- [WHAT YOU WILL DO]: Pull out every line below that holds the word "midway".

[DATA RECORDS Boundary: Start]

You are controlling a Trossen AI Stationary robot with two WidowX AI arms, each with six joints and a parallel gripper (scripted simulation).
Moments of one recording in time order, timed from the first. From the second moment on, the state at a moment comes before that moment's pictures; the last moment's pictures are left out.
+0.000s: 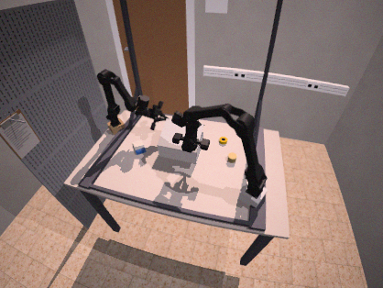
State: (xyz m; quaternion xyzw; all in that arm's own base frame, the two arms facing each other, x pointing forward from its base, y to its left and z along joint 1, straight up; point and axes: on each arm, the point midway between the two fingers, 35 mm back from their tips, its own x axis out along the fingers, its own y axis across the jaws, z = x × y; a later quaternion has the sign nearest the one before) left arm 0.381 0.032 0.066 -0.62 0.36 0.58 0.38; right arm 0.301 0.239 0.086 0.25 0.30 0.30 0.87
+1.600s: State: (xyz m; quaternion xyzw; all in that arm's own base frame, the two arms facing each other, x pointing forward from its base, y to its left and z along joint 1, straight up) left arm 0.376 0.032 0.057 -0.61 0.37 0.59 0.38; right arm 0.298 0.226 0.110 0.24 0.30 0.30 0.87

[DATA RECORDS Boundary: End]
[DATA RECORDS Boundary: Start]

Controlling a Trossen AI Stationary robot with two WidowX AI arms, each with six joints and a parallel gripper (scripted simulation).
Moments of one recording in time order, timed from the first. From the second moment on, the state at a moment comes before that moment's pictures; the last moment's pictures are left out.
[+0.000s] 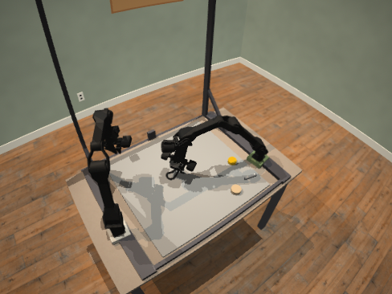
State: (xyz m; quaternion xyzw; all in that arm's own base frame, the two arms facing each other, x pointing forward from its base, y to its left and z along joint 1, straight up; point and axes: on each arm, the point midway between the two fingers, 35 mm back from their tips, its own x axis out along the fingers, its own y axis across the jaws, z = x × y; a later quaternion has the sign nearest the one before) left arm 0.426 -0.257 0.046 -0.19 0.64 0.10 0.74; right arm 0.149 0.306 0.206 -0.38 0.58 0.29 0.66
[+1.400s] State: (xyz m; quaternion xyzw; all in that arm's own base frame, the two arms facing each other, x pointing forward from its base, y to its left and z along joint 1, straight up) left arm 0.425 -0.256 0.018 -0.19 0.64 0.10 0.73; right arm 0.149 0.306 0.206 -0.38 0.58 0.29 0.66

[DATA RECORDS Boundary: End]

- [YOUR RESPONSE]:
State: (xyz m; quaternion xyzw; all in that arm's own base frame, the two arms facing each other, x pointing forward from its base, y to its left and z along joint 1, straight up; point and axes: on each arm, the point midway between the two fingers, 35 mm back from their tips, its own x axis out along the fingers, its own y axis across the jaws, z = x × y; a later quaternion has the sign nearest the one before) left arm 0.381 0.032 0.066 -0.62 0.36 0.58 0.38; right arm 0.301 0.239 0.086 0.25 0.30 0.30 0.87
State: (xyz m; quaternion xyzw; all in that arm's own base frame, the two arms facing each other, x pointing forward from its base, y to its left and z along joint 1, straight up; point and axes: on each arm, the point midway between the two fingers, 35 mm back from their tips, its own x axis out along the fingers, its own y axis across the jaws, z = x × y; a later quaternion has the sign nearest the one before) left arm 0.426 -0.257 0.046 -0.19 0.64 0.10 0.74; right arm 0.149 0.306 0.206 -0.38 0.58 0.29 0.66

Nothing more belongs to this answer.